KTC partner says the legal profession needs to do better in developing junior lawyers

As a trainer and mentor, Scott Worthy is proud of the homegrown talent the firm has brought up

KTC partner says the legal profession needs to do better in developing junior lawyers
Scott Worthy

Scott Worthy considers people to be an important point of focus for a firm. The employment law vet, who recently ascended to the partnership at Kiely Thompson Caisley (KTC) after having been part of the firm since 2013, is especially passionate about building up the next generation of legal talent.

Worthy is active as a staff trainer and mentor within KTC, and counts the wealth of homegrown lawyers in the firm as a point of pride. However, he believes that the legal profession needs to give more attention to the empowerment of young talent to facilitate its continued growth.

In this interview, Worthy talks about KTC’s staff-centred initiatives, pulling off a victory in the Supreme Court and incorporating change into “the best of the traditional lawyer-client relationship.”

What’s your favourite part of a career in law?

I really enjoy advocacy and the challenge of persuading others to my client’s point of view.

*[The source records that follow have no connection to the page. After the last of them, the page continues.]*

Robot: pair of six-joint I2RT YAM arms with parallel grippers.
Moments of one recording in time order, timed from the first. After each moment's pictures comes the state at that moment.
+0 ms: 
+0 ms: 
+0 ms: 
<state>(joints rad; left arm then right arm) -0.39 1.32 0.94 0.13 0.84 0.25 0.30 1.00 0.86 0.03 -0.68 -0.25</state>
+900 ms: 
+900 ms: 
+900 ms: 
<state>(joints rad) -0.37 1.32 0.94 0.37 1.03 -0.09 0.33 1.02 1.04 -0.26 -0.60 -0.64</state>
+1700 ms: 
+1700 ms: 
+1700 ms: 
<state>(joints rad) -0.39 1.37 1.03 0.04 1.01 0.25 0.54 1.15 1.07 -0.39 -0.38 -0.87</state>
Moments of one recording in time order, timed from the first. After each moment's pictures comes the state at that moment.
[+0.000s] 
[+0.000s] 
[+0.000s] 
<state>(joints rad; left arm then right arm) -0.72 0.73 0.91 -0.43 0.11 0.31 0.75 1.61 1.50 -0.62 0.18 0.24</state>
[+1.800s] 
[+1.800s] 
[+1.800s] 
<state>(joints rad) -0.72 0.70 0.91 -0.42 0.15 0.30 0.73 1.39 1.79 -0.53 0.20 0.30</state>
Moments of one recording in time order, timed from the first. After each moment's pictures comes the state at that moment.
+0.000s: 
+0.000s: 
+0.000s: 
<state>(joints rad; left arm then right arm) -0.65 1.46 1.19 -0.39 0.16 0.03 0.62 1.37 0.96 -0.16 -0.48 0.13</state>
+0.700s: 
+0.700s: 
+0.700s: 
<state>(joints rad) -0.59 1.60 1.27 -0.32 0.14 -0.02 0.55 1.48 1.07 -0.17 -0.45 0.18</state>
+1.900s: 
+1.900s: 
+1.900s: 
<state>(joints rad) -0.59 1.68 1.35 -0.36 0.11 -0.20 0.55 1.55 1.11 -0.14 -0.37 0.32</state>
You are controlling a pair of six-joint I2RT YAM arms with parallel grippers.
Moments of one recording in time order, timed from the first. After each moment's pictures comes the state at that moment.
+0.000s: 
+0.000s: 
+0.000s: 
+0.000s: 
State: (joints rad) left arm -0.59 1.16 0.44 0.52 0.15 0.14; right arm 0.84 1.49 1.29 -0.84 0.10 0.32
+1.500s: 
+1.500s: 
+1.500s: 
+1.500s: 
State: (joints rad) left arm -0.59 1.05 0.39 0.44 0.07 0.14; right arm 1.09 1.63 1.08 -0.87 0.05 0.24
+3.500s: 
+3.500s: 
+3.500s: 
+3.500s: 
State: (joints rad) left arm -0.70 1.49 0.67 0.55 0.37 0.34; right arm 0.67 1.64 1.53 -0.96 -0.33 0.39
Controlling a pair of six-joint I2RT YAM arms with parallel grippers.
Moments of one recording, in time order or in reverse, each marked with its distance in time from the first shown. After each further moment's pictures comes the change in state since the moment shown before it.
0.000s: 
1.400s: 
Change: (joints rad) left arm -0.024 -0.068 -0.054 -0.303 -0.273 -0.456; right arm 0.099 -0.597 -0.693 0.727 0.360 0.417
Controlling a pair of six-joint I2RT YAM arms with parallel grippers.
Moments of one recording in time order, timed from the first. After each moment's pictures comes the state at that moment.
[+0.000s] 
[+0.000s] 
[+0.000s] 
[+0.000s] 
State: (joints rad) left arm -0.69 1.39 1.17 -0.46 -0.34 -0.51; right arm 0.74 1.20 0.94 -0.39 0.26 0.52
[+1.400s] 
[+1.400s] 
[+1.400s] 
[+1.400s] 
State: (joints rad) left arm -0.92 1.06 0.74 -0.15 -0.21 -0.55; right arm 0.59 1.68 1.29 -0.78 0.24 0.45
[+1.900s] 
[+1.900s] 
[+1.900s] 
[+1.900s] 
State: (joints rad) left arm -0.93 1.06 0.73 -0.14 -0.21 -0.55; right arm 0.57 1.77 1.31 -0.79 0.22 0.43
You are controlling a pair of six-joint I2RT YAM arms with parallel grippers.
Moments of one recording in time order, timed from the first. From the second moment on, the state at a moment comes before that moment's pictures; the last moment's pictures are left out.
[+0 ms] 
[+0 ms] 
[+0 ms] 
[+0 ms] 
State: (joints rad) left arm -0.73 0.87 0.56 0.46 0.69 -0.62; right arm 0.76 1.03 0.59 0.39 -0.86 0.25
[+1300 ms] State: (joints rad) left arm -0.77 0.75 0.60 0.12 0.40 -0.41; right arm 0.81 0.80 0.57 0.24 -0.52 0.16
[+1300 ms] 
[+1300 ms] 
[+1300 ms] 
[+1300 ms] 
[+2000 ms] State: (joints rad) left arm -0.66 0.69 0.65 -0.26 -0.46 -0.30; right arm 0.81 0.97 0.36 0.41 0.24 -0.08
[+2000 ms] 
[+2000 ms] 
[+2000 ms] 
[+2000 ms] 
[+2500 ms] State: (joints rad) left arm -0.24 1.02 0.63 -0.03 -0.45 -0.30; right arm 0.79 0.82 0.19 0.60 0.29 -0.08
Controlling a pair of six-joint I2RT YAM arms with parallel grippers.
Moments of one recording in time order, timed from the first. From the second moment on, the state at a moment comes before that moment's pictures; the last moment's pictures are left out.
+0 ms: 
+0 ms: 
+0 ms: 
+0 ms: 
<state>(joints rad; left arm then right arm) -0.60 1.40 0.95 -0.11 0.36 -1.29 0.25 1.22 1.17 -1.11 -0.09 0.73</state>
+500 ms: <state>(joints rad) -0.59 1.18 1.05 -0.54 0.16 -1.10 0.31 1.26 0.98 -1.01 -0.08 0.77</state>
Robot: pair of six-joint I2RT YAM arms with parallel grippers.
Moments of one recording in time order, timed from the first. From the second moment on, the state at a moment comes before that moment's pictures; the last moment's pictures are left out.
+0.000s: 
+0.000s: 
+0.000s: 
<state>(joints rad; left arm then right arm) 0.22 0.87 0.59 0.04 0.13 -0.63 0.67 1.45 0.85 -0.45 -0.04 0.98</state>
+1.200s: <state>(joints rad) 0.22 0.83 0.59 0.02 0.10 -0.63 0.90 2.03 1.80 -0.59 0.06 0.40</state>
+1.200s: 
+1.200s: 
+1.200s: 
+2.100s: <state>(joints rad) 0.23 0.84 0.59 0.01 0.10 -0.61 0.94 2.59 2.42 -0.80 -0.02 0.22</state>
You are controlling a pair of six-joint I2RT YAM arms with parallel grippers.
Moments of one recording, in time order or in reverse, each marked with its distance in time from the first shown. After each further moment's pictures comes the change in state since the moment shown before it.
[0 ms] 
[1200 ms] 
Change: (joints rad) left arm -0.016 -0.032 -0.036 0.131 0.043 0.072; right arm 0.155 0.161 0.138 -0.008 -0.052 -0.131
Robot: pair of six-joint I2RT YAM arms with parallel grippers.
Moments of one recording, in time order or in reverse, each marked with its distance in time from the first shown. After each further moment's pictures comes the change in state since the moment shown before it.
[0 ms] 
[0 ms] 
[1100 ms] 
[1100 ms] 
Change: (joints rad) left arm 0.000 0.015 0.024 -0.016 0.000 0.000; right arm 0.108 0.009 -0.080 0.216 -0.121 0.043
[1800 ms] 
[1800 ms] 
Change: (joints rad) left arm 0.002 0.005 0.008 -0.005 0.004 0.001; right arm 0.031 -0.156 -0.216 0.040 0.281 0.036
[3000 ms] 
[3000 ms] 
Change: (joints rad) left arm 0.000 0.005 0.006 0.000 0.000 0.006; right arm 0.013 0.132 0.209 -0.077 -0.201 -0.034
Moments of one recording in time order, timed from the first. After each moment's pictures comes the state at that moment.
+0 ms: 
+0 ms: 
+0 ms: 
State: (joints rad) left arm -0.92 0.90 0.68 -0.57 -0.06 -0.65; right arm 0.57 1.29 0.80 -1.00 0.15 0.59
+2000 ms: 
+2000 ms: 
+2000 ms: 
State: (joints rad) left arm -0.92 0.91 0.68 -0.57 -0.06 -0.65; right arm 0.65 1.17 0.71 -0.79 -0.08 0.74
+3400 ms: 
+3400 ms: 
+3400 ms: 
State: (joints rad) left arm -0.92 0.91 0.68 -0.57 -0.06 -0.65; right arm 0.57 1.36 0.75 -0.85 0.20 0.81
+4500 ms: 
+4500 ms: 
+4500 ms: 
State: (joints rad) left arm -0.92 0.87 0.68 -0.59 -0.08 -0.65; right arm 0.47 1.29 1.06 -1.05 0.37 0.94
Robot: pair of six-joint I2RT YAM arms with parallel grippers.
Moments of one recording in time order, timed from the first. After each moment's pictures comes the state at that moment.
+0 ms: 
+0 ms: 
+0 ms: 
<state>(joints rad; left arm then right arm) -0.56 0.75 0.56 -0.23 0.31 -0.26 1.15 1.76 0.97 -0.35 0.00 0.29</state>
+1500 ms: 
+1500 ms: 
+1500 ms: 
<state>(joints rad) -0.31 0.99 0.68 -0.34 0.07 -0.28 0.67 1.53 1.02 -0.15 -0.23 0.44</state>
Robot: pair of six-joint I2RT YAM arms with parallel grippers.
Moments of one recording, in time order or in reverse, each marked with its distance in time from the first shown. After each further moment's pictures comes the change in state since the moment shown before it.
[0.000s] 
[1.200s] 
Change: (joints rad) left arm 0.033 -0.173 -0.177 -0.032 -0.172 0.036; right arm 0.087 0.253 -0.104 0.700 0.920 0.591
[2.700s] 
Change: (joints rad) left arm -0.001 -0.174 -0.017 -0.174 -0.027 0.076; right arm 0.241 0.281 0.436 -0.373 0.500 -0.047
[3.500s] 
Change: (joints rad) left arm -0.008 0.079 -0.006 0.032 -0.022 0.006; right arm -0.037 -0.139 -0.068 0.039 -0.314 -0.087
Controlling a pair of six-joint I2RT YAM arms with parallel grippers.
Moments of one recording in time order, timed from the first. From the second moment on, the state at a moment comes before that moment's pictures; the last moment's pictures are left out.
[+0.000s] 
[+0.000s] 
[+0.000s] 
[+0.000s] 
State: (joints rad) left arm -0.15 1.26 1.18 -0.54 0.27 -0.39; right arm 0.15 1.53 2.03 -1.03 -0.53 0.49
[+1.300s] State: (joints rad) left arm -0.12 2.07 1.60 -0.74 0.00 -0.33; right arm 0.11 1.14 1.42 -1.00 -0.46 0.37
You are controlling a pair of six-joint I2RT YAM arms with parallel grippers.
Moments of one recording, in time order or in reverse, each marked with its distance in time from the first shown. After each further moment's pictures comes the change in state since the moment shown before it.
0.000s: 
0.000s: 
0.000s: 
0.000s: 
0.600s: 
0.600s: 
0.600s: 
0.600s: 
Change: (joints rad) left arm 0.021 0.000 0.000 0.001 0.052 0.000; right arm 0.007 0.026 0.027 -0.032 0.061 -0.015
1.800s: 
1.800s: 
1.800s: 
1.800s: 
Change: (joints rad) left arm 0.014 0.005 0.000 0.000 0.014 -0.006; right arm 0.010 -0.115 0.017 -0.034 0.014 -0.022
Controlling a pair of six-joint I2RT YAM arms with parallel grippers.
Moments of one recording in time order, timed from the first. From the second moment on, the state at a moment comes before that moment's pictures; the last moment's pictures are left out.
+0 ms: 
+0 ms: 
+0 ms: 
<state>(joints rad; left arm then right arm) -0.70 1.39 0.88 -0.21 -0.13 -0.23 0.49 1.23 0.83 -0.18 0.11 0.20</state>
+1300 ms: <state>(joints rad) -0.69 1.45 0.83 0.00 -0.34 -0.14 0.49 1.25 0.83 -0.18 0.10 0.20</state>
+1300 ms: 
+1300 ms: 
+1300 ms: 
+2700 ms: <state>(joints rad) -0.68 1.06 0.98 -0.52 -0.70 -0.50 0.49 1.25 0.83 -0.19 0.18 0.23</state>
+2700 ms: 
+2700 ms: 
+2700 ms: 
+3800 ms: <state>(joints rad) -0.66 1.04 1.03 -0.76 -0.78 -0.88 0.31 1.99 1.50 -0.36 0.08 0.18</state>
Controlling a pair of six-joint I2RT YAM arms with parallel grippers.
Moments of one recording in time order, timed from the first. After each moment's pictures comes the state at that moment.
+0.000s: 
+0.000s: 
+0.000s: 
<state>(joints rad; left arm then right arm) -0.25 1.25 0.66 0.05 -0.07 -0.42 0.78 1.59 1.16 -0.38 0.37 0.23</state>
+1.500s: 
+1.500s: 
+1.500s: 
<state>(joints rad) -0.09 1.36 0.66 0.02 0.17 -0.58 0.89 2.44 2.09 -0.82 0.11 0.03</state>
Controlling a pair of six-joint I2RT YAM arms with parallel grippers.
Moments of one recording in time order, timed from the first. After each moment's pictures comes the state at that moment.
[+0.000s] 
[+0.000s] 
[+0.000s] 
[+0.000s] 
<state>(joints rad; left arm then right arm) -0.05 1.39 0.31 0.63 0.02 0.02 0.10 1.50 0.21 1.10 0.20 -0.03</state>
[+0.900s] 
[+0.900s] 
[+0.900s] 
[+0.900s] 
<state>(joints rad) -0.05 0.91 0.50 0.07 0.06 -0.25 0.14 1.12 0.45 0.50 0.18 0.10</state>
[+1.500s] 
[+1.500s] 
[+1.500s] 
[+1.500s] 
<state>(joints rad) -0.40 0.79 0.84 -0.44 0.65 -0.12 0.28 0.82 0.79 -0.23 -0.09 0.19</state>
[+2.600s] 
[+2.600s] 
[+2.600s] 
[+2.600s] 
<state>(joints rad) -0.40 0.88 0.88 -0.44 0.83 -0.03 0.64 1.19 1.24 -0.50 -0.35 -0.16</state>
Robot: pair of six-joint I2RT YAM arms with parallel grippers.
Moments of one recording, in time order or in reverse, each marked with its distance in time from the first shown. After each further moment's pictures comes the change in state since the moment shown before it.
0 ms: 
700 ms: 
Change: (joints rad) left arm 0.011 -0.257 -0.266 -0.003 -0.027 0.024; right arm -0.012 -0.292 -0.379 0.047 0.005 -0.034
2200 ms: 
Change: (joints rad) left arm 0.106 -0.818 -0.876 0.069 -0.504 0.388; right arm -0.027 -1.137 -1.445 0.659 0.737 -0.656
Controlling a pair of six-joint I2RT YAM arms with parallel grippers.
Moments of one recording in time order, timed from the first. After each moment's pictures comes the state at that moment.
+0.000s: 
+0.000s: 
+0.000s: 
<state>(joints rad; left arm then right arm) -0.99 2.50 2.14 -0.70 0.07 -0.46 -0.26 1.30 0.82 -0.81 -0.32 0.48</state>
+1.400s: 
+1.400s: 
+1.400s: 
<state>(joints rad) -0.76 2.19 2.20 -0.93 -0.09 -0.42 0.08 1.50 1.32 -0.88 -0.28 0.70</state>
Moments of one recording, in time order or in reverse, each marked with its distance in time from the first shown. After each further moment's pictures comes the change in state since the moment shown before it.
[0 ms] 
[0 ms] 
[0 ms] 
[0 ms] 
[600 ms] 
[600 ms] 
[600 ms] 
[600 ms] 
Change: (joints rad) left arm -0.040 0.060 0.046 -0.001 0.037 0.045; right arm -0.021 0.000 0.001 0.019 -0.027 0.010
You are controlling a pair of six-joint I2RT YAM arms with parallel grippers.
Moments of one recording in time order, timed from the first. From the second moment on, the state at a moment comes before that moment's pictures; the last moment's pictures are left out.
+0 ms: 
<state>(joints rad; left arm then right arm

Working with clients to develop solutions that deal with their legal difficulties in a practical way is the best part of the job. It’s really satisfying to develop a plan and work with clients to implement it successfully.

What is the most memorable case you've taken on/been involved in?

My most memorable case was one that eventually led me to the Supreme Court: New Zealand Air Line Pilotsʼ Association Inc v Air New Zealand Ltd [2017] NZSC 111, [2017] 1 NZLR 948. It was a case about identifying the correct principles for the interpretation of a collective employment agreement. The case had a number of challenges, but we were successful in obtaining a judgment in Air New Zealand’s favour.

What is going on at the firm? Are there any new programs and initiatives that you’re particularly interested in?

The firm is growing with the appointment of two new partners, so the focus needs to be on our people. We’ve put in place new initiatives around flexible working and developing our staff.

I’m particularly involved in staff training and mentoring. Many of our law clerks go on to solicitor roles with the firm, and I’m proud of the home-grown talent we have developed.

What’s the biggest lesson you learned in the past year?

In the employment law field, it has to be dealing with the ongoing effects of the COVID-19 pandemic. The firm has shown great resiliency despite the lockdowns, and we were able to provide a seamless service for clients.

What should the profession and law firms focus more on?

Developing and empowering junior lawyers. I think we need to do better if we want more junior lawyers to stay in the profession long term.  

What are the challenges you expect in your practice, and in the business of law in general, going forward? What challenges are particularly pressing in the country’s legal industry?

The biggest challenge will likely be client demand for more adaptive, flexible and cost-efficient responses to their legal needs. We have to be ready for and accept change while preserving the best of the traditional lawyer-client relationship.

What are you looking forward to the most in the coming year?

Further developing my practice as a partner and contributing to the ongoing success of the KTC team.